• **EXERCISE**:
Give the records below again, exactly as they appear.

• **MATERIAL SHOWN**:

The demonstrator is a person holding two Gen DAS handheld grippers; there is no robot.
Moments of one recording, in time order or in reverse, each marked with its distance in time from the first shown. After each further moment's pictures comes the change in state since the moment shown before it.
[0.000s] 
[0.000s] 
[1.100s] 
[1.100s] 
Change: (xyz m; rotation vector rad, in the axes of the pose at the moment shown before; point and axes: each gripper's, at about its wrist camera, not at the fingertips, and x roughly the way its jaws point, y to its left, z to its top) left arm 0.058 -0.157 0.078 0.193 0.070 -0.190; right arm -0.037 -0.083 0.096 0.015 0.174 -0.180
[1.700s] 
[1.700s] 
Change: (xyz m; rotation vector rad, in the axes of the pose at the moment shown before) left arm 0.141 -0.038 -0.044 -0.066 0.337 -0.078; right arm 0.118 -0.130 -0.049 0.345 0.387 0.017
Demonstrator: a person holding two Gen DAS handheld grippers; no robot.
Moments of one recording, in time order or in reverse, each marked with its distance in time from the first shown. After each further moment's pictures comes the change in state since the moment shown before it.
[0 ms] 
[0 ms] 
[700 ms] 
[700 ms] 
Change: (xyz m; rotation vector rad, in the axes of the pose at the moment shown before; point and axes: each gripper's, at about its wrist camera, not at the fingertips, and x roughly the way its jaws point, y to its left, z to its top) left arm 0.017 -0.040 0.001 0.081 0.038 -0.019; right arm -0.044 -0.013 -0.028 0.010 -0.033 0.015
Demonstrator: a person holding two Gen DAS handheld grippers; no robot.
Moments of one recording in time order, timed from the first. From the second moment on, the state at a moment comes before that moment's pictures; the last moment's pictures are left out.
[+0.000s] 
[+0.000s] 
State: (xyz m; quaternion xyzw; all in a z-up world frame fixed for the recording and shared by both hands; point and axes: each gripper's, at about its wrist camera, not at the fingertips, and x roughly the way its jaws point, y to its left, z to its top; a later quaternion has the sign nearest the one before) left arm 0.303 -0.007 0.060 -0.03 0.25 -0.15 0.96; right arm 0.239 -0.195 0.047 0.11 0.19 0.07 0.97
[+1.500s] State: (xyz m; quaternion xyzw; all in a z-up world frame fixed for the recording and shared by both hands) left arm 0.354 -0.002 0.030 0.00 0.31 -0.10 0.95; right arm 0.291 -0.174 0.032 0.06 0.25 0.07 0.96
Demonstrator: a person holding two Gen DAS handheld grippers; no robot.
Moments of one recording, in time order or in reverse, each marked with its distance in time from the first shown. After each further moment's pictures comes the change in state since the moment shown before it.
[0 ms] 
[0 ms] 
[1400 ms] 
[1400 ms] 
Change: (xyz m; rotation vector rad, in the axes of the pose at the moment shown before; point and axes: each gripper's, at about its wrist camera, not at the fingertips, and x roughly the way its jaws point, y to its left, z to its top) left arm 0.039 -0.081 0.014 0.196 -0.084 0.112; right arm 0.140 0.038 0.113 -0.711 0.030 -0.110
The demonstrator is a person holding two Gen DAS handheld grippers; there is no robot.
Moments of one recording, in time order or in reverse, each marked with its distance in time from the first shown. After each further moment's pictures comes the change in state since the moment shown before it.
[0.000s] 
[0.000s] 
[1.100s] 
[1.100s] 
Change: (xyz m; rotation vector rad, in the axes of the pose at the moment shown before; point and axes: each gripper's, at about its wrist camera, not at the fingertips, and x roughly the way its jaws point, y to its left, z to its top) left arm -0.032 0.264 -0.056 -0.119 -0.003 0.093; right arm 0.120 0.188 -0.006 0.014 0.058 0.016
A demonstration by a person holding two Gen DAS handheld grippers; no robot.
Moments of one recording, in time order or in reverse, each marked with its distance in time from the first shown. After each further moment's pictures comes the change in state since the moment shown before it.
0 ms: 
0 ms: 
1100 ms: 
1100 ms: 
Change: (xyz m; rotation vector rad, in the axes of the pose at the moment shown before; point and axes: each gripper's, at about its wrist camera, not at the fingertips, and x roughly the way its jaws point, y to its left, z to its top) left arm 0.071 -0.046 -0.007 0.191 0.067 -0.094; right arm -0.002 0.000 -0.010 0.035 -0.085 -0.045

• **RESULT FOR THIS EXERCISE**:
The demonstrator is a person holding two Gen DAS handheld grippers; there is no robot.
Moments of one recording, in time order or in reverse, each marked with its distance in time from the first shown. After each further moment's pictures comes the change in state since the moment shown before it.
[0.000s] 
[0.000s] 
[1.100s] 
[1.100s] 
Change: (xyz m; rotation vector rad, in the axes of the pose at the moment shown before; point and axes: each gripper's, at about its wrist camera, not at the fingertips, and x roughly the way its jaws point, y to its left, z to its top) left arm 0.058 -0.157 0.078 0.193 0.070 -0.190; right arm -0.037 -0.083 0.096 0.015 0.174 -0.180
[1.700s] 
[1.700s] 
Change: (xyz m; rotation vector rad, in the axes of the pose at the moment shown before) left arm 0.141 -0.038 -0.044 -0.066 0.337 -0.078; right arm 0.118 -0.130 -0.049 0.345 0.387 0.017
Demonstrator: a person holding two Gen DAS handheld grippers; no robot.
Moments of one recording, in time order or in reverse, each marked with its distance in time from the first shown. After each further moment's pictures comes the change in state since the moment shown before it.
[0 ms] 
[0 ms] 
[700 ms] 
[700 ms] 
Change: (xyz m; rotation vector rad, in the axes of the pose at the moment shown before; point and axes: each gripper's, at about its wrist camera, not at the fingertips, and x roughly the way its jaws point, y to its left, z to its top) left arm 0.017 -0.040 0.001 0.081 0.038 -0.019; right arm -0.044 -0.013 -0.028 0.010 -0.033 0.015
Demonstrator: a person holding two Gen DAS handheld grippers; no robot.
Moments of one recording in time order, timed from the first. From the second moment on, the state at a moment comes before that moment's pictures; the last moment's pictures are left out.
[+0.000s] 
[+0.000s] 
State: (xyz m; quaternion xyzw; all in a z-up world frame fixed for the recording and shared by both hands; point and axes: each gripper's, at about its wrist camera, not at the fingertips, and x roughly the way its jaws point, y to its left, z to its top; a later quaternion has the sign nearest the one before) left arm 0.303 -0.007 0.060 -0.03 0.25 -0.15 0.96; right arm 0.239 -0.195 0.047 0.11 0.19 0.07 0.97
[+1.500s] State: (xyz m; quaternion xyzw; all in a z-up world frame fixed for the recording and shared by both hands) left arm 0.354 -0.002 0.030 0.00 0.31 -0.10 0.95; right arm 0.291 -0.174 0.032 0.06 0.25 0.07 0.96
Demonstrator: a person holding two Gen DAS handheld grippers; no robot.
Moments of one recording, in time order or in reverse, each marked with its distance in time from the first shown. After each further moment's pictures comes the change in state since the moment shown before it.
[0 ms] 
[0 ms] 
[1400 ms] 
[1400 ms] 
Change: (xyz m; rotation vector rad, in the axes of the pose at the moment shown before; point and axes: each gripper's, at about its wrist camera, not at the fingertips, and x roughly the way its jaws point, y to its left, z to its top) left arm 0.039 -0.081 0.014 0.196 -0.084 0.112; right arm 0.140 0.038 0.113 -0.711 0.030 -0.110
The demonstrator is a person holding two Gen DAS handheld grippers; there is no robot.
Moments of one recording, in time order or in reverse, each marked with its distance in time from the first shown. After each further moment's pictures comes the change in state since the moment shown before it.
[0.000s] 
[0.000s] 
[1.100s] 
[1.100s] 
Change: (xyz m; rotation vector rad, in the axes of the pose at the moment shown before; point and axes: each gripper's, at about its wrist camera, not at the fingertips, and x roughly the way its jaws point, y to its left, z to its top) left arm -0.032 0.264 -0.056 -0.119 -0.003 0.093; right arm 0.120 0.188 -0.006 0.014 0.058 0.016
A demonstration by a person holding two Gen DAS handheld grippers; no robot.
Moments of one recording, in time order or in reverse, each marked with its distance in time from the first shown. After each further moment's pictures comes the change in state since the moment shown before it.
0 ms: 
0 ms: 
1100 ms: 
1100 ms: 
Change: (xyz m; rotation vector rad, in the axes of the pose at the moment shown before; point and axes: each gripper's, at about its wrist camera, not at the fingertips, and x roughly the way its jaws point, y to its left, z to its top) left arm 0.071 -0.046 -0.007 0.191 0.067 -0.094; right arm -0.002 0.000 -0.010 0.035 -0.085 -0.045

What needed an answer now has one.